The villagers in Lao have good reason to worry, especially considering developments in other parts of the region, especially in neighbouring Cambodia. One area in particular which seems to show signs of the devastation that sometimes comes with Chinese projects – at least for the locals – is the once sleepy, coastal South Cambodian town of Sihanoukville.
China in Cambodia
Sihanoukville was once known for its quiet, cosy beaches. An atmosphere that mostly attracted families, individual travellers, and backpackers. That was until the Chinese investment flooded in, driven by the Belt and Road Initiative (BRI).
By 2018, the once-tranquil city was transformed. Sihanoukville today is an enclave of Chinese investments and is peppered with Chinese-run, -operated and -patroned hotels, apartment towers, restaurants and gambling dens. The area is also dotted with Chinatowns, festooned with neon signs in Mandarin taking the place of Khmer and English language signs.
The magnitude and make-up of its tourists has also changed with the new influx. Tourism increased more than 700 percent between 2012 to 2017. In 2017, Sihanoukville received one million local tourists and 470,000 foreign visitors, of which more than 25 percent were from China. Some of the long-term western tourists living in the city have either been pushed or kicked out to make way for better paying Chinese visitors.
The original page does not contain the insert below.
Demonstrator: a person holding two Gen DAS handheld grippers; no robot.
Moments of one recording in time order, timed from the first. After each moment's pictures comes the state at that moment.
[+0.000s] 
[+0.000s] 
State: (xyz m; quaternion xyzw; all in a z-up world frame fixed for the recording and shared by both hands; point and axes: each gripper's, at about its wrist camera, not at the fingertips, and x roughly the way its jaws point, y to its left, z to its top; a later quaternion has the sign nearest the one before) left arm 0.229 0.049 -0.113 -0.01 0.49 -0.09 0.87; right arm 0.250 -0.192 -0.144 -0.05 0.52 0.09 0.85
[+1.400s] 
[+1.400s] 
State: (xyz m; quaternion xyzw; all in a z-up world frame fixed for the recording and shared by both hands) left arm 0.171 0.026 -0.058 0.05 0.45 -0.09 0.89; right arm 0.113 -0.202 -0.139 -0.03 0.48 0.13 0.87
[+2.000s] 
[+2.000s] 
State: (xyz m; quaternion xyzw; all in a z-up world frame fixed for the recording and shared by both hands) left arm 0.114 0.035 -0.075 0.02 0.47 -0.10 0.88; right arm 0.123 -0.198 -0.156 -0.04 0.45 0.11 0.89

Some have moved out or avoid the area because of the loss of tranquillity.
Source: Various sources
With the massive influx of Chinese investments, loans, and aid, many observers have cautioned about China’s debt-trap diplomacy. The Chinese loan model, often characterised by opaque contracts, exorbitant interest rates, predatory loan practices, and corrupt deals, has left smaller countries debt ridden and in danger of losing their sovereignty.
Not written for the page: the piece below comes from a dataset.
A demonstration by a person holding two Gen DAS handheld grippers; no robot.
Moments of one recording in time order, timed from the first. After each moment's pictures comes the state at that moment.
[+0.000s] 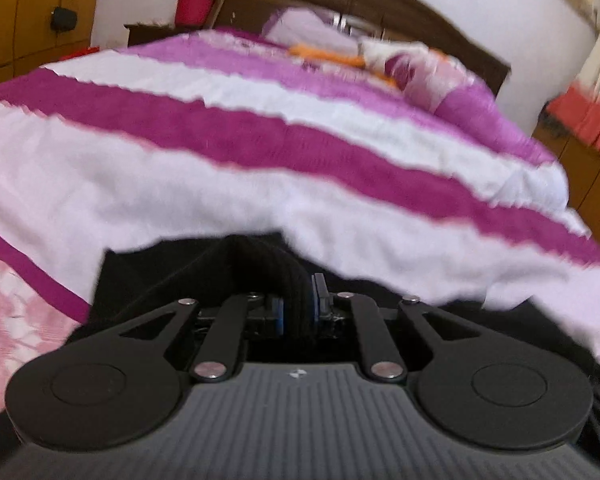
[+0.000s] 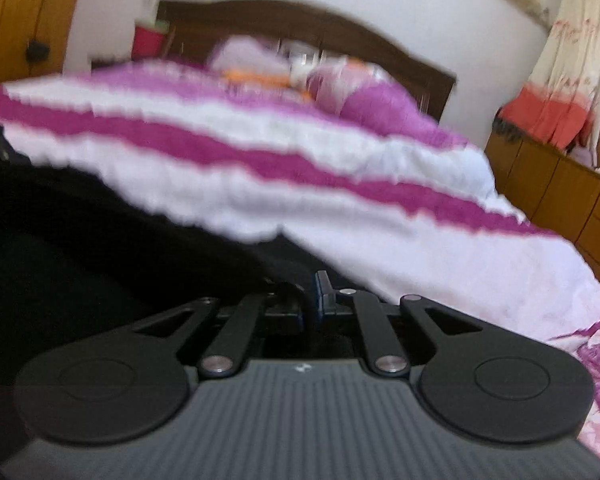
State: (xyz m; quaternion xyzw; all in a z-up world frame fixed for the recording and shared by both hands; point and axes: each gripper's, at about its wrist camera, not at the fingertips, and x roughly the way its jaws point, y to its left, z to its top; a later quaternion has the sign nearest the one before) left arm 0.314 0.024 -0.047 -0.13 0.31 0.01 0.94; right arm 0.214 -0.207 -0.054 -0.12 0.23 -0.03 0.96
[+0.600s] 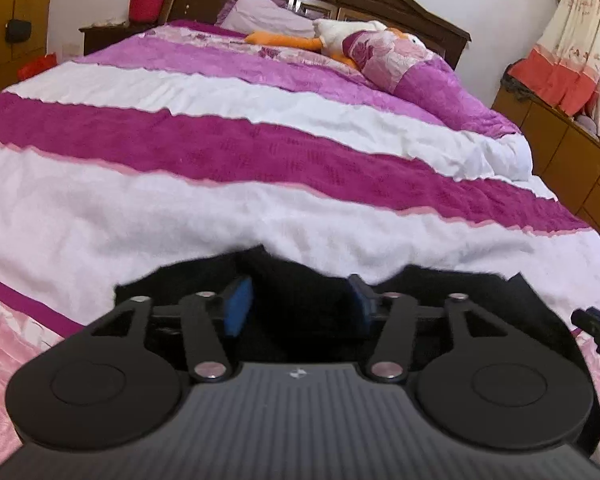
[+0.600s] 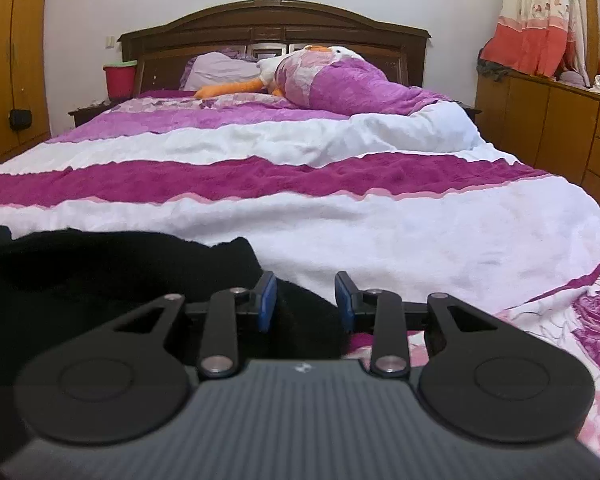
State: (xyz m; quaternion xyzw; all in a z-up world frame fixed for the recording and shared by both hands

The Chinese financial influx is also often ‘closed looped’, with few meaningful opportunities for local players to make money. Chinese companies often do business with other Chinese companies, bringing in Chinese workers. Chinese tourists, often travelling in groups handled by Chinese tourist agencies, want to stay at Chinese-run hotels and eat at Chinese restaurants. Local businesses and people are often forced out of any potential economic gain. The Chinafication of Sihanoukville has also stirred local resentment as more landless Cambodians are pushed out of Sihanoukville development deals as more Chinese workers are brought in to cater to the growing demand.
Unlike the villagers in Huaiyae, the Lao government remains unfazed by China. In June last year, Lao prime minister Thongloun Sisoulith told the Future of Asia Conference in Tokyo that Lao was unconcerned about the potential debt burden from a Chinese-led high-speed rail project, describing the terms of the construction agreement as "favourable" to one of Southeast Asia's poorest countries.
The prime minister's comments downplayed the risk raised by Christine Lagarde, managing director of the International Monetary Fund (IMF), in Beijing back in April. Lagarde had warned that BRI projects could "lead to a problematic increase in debt, potentially limiting other spending as debt service rises, and creating balance of payments challenges" for affected countries.
Thongloun added that given Lao's goal of graduating from least developed country status, it needed to "transform our landlocked country to a land-linked country," and that the high-speed rail project "has been of great importance" to its development.
The high-speed rail link, begun in 2016 as part of China's BRI, will connect Kunming in southern China and the Laotian capital of Vientiane, stretching through other Southeast Asian countries all the way to Singapore.
While Thongloun and the rest of the Lao government might not be concerned about Chinafication, it is obvious that the everyday Laotian is. Looking at what’s already happened to Sihanoukville but also in other parts of the region such as in the Philippines – which is facing a problem with the large number of illegal Chinese workers – it seems that the concerns of Huaiyae’s villagers may be well founded.